[kwlug-disc] Backup and Recovery in the 21st Century

Rashkae rashkae at tigershaunt.com
Tue Jan 12 12:01:35 EST 2010


sorry if anyone gets two copies of this reply.  Getting my mailing lists
mixed up again.

Khalid Baheyeldin wrote:
> On Tue, Jan 12, 2010 at 9:46 AM, Adam Glauser <adamglauser at gmail.com> wrote:
> 
>> Khalid Baheyeldin wrote:
>>
>>> The fact that it works on the file system level also has advantages. You
>>> can restore a partition EXACTLY to what it was before. This means
>>> timestamps, ownerships, access times, ...etc.
>>>
>> Is the main advantage over using --archive with rsync that the backup can
>> reside on a filesystem that does not support all the features of the source
>> filesystem?
> 
> 
> Rsync as most people use it is not real backup. You have only one copy on
> another machine (which is good), but you don't have versions. You just have
> the latest sync point in there.
> 
> Rsync here is like RAID, it protects from one thing only (disk failure in
> case of RAID, and machine failure in case of rsync). What they do not
> protect against, is user error, e.g. someone deletes a file by mistake then
> realizes it a week after, or an application bug corrupts data and you
> realize that after 4 days.
> 
> With Rsync and RAID, you are out of luck. If you have real versioned backup
> you can go back and retrieve your file from the older backup.
> 
> I have had a few instances of "oops!" and had to go to backup and found what
> I deleted in it. Rsync and RAID do not provide that.
> 

I realize that the caveat "as most people use it" is probably true, but
you are really underestimating rsync's ability.

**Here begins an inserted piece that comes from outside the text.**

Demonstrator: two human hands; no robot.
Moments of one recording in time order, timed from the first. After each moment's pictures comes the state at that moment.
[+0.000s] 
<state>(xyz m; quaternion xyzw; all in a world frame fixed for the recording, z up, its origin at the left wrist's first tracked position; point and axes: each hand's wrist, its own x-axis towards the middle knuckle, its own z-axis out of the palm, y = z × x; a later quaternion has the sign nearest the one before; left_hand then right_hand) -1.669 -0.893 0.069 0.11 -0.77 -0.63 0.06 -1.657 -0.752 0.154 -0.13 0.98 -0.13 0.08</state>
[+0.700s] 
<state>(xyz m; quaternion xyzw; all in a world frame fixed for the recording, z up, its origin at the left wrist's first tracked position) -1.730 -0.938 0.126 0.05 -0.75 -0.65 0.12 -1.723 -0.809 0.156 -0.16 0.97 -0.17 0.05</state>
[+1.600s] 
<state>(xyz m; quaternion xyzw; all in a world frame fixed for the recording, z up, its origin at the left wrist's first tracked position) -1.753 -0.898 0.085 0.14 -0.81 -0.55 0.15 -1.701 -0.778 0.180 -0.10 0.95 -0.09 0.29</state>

In particular, rsync has the built in ability to use a Unix file system
hard link ability to create what I find to be the most awesome
versioning backup system ever.  Most people use rsnapshot, though I'm
the kind of masochists who rolls out his own scripts.

Pro:

Backups with versioning.  As many versions as you want, either just a
straightforward number of versions or some hierarchical time system,
such as 7 daily backups, 4 weekly and 12 monthly.

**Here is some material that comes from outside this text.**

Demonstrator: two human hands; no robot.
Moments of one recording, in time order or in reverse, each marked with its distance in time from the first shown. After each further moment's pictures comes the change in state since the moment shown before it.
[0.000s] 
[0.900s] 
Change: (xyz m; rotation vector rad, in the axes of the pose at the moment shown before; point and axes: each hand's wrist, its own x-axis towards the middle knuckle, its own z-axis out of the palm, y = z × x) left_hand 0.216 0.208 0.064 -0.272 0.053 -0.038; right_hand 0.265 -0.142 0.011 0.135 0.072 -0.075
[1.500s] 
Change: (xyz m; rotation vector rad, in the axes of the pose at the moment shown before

Data transmitted on the wire only needs to be the difference between old
file and new file, so backup system works well for large data sets over
slow WAN links.

Each and every backup only requires data transfer and storage space of
an incremental backup, but can be accessed on the filesystem like a full
backup.  No need to assemble backup sets or use a database scheme to
keep track of what file can be found where for what day.  Absolutely no
software besides bash (or your shell of choice) needed to find and
restore files.

Cons:

No compression on storage. I believe, however, for most people, this
scheme will still require less space than any other since there's never
more than 1 "full backup," insofar as storage space is concerned.

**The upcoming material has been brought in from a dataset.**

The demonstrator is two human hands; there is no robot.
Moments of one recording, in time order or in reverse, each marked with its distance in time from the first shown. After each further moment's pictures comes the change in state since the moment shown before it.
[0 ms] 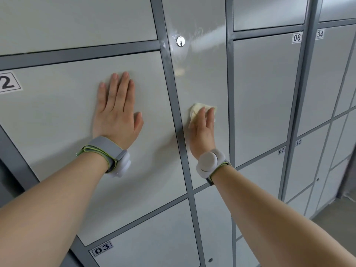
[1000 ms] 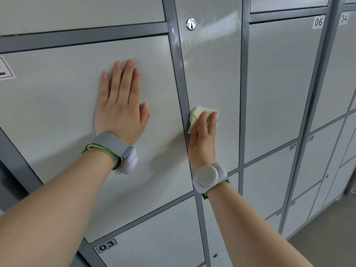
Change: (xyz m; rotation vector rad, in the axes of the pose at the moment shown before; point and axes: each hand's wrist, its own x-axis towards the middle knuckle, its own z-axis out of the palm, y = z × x) left_hand -0.002 0.001 0.005 0.032 0.059 -0.010; right_hand -0.029 0.000 0.029 0.098 0.090 0.011
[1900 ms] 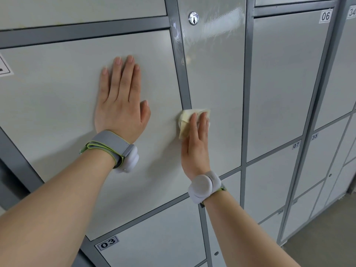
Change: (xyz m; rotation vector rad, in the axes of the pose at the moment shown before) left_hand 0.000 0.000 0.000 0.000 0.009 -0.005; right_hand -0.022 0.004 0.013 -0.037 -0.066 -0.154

Even though rsync only transmits the differences between two files, a
complete copy of changed files gets stored on the remote storage.  This
would be undesirable if you are backing up large files that change
frequently, in which case, you might prefer a backup system that backs
up incremental diff (rdiff?)

Users who re-organize directory structure or change directory names can
completely gum up the WAN if rsync suddenly thinks it has to transfer
Gigabytes of data because a top level directory name has changed.